Energy landscapes of some model glass formers

The potential energy surfaces of several model atomic glass formers have been studied using eigenvector-following techniques. Barrier distributions, cooperativity indices, path lengths, and vibrational densities of states (VDOS) are presented based upon data sets containing more than 250 000 pathways in total. We find that rearrangements can usefully be separated into nondiffusive processes, which do not change the nearest-neighbor contacts and diffusive processes, which do. We suggest a criterion to separate these classes: nondiffusive processes are those in which no atoms move more than a threshold distance. Energy barriers for the two classes of rearrangement differ much more in the strong system (Stillinger-Weber silicon) than in the fragile Lennard-Jones systems.
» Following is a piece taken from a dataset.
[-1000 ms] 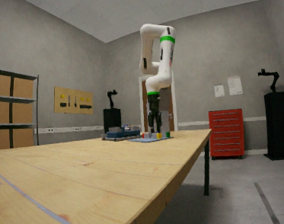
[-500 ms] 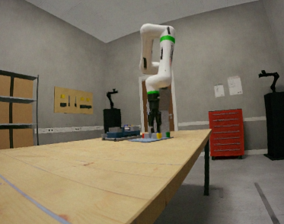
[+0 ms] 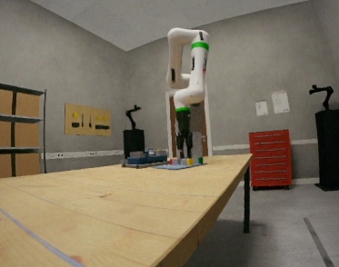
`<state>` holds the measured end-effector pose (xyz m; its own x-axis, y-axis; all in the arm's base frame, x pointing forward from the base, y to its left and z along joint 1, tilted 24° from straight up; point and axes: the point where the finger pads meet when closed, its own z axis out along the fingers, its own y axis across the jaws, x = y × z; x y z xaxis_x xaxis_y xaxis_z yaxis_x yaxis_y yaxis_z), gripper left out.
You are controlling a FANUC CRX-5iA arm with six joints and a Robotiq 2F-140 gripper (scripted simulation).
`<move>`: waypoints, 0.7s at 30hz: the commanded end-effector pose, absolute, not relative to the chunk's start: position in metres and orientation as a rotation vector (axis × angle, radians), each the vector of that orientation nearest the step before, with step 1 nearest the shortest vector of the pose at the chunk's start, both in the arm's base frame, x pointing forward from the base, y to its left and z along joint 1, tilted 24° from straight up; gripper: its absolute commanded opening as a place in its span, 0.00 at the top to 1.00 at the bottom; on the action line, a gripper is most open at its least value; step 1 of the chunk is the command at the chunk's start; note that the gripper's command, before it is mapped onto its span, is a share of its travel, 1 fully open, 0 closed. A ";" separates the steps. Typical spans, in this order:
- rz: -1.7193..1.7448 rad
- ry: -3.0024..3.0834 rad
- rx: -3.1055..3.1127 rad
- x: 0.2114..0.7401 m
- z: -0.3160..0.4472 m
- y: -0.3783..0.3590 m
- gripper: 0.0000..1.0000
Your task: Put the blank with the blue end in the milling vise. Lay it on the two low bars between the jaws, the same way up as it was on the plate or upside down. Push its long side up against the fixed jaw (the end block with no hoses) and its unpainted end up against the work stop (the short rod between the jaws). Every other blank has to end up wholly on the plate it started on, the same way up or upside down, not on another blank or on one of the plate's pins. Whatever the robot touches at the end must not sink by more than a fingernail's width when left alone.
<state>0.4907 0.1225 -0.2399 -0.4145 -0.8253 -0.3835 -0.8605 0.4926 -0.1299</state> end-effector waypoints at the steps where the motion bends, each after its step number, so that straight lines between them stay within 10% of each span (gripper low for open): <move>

Our results indicate that the system is not trapped in a single local minimum below the glass transition temperature, because there are numerous nondiffusive rearrangements with low barriers still accessible. Disconnectivity graphs for low-energy regions of the potential energy surface illustrate how the crystal is rapidly located once a critical nucleus is present. Finally, the calculated VDOS show a pronounced excess over the Debye density of states in the low-frequency region. Transition state searches following the eigenvectors corresponding to these soft modes converge to low-lying transition states, including some that separate nearly degenerate minima. This result provides support for the hypothesis that two-level systems and the boson peak are related.